Lastly, recessed fixtures come in two different power options:
• Line Voltage Systems
These systems connect into your home’s standard 110-120 volt feed, just like any other ceiling light.
• Low Voltage Systems
These use a transformer that converts or steps-down your home’s regular current to a lower voltage, commonly 12 volts. They typically offer a more controlled, focused beam of light.
When choosing recessed light trim, make sure it’s the same size, brand, and product family as the housing.
There are a number of different types of trim, each with its own unique advantages.
• Baffle Trim has a ribbed interior that minimizes glare.
• Reflector Trim has a reflective interior to amplify the illumination.
• Gimbal Trims pivot and adjust to focus light where you want it. Good for art and other wall decorations.
• Wall Wash Trim uses a scoop to direct and confine light to a specific area of the wall.
Lights should be placed 4 to 6 feet apart for general room lighting.
For task lighting over countertops and other workspaces, lights can be closer together, at 1 to 2 feet apart.

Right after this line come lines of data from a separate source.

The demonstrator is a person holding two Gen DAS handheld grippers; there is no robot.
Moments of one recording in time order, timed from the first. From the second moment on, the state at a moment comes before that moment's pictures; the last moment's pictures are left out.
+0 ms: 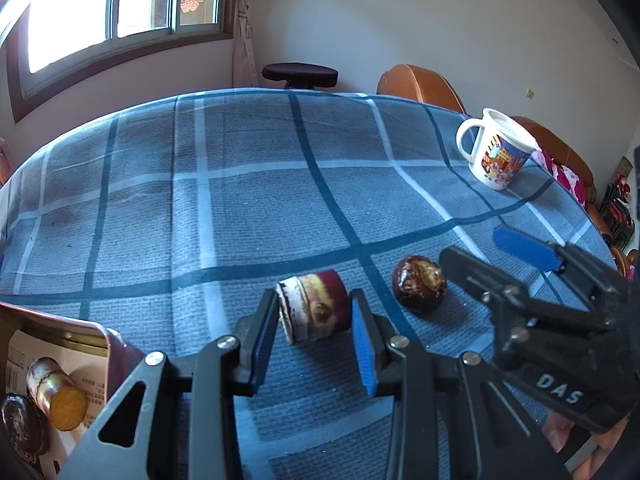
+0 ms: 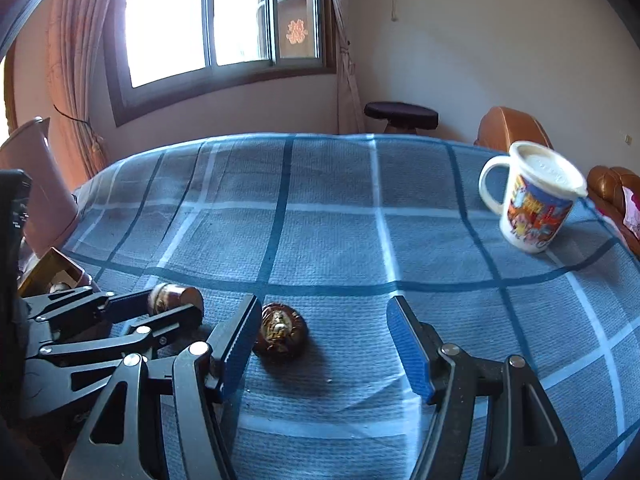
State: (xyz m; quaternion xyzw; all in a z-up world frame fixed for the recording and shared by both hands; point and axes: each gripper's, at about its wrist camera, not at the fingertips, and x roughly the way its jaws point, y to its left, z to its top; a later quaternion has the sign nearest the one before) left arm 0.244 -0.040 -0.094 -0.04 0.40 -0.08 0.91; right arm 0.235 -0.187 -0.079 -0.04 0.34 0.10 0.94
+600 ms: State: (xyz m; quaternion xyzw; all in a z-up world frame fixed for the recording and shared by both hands) left arm 0.242 -0.018 -0.093 -0.04 0.39 -0.07 0.92; right arm 0.252 -0.150 -0.105 -0.09 0.42 0.15 0.89
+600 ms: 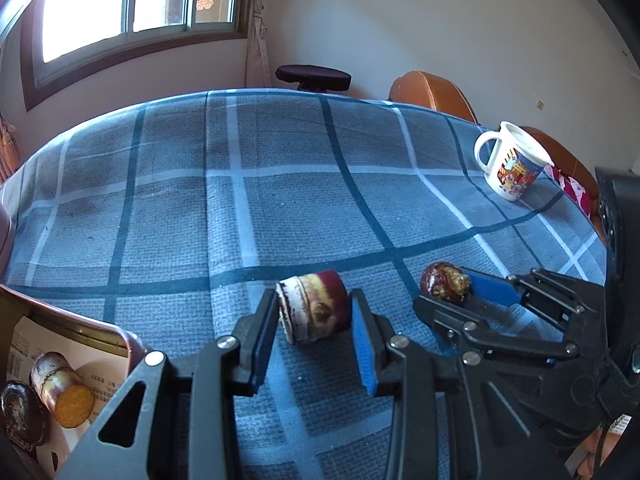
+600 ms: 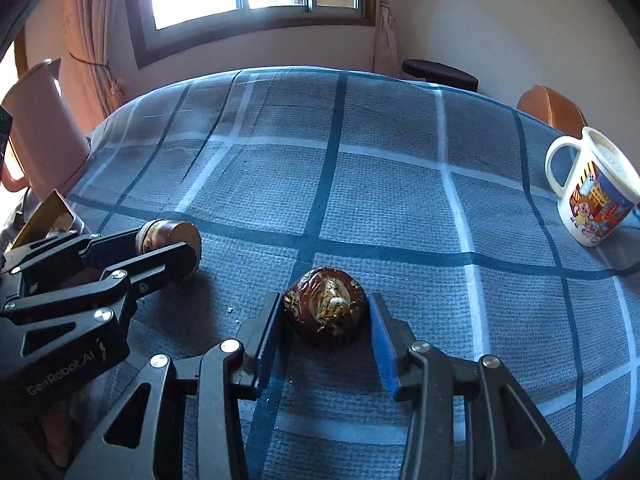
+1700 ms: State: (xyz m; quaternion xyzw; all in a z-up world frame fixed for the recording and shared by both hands) left arm 0.184 -0.027 -0.068 -0.01 0.29 -0.04 0.96; right arm 0.174 -0.173 -0.056 -0.05 0.21 0.16 0.96
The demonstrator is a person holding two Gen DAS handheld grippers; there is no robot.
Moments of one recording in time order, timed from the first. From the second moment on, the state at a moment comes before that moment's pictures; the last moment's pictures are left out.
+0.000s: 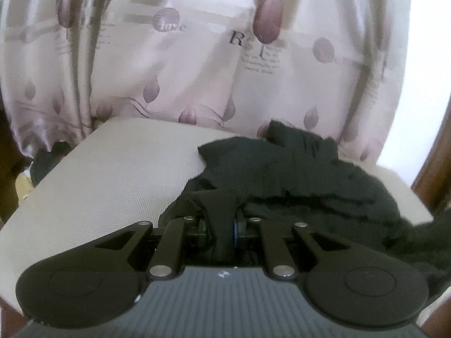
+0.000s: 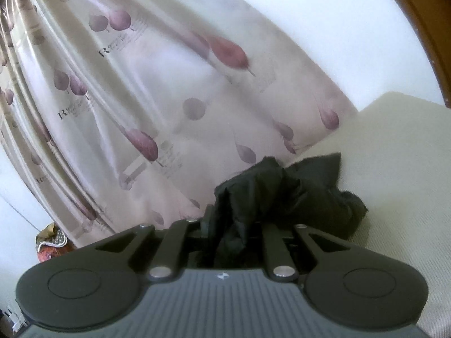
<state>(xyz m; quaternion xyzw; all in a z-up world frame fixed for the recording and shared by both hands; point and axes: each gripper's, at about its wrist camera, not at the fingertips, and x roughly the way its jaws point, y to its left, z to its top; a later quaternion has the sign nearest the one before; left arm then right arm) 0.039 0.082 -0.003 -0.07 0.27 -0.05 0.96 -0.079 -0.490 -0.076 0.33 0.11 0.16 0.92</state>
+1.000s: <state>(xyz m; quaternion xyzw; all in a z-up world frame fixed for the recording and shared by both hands) 0.186 0.055 0.007 -0.10 0.24 0.02 0.96 0.082 -0.494 -0.053 0.32 0.11 0.11 0.93</state>
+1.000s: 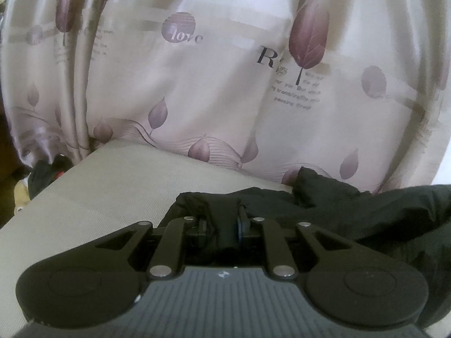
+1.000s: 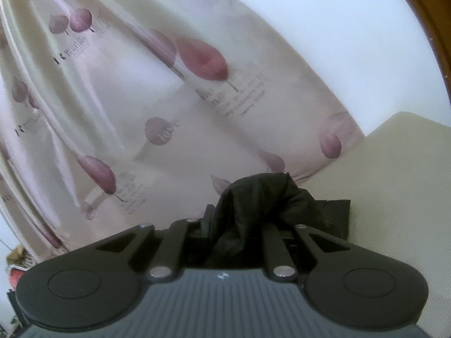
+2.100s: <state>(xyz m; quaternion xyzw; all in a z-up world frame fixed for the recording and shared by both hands) 0.263 0.045 -0.043 -0.08 0.29 0.06 0.95 0.187 -0.464 -0.088 0.21 0.19 0.01 0.96</state>
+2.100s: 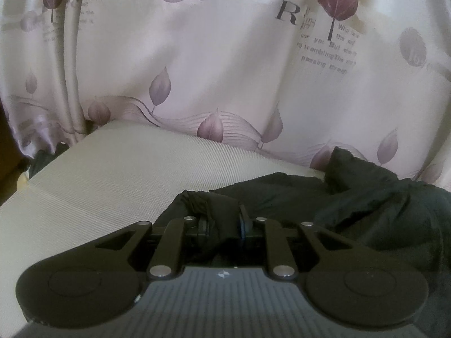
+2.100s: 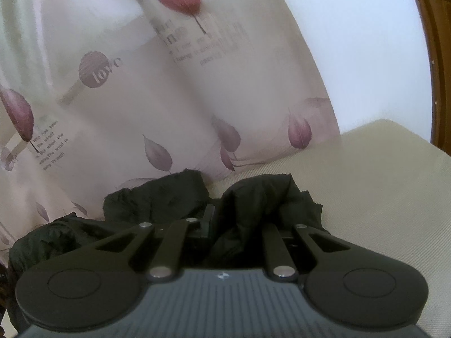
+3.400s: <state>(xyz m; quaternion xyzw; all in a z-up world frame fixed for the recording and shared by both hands) 0.268 0.034 -0.049 0.01 0.22 0.12 0.97 0.222 -0.465 -0.126 0.24 0.22 -0.02 0.95</state>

For artwork, use an angled gimbal trim to direct the light as needed. To minimize glare, the beam should be at a 30-degree angle when directed toward the center of the artwork.
Dimmers add extra versatility and ambiance to your system. For LEDs, be sure to use an LED compatible dimmer. Line voltage systems with incandescent bulbs work with a standard wall dimmer.
If you have an angled or sloped ceiling, look for these specially designed housings and trim.
For showers and covered outdoor spaces, use housings and trim rated for enclosed shower use. They are designed to protect critical electronic components from exposure to moisture and steam.
These are sealed to keep heated air from escaping through the fixture and are recommended if installing lights on top floors.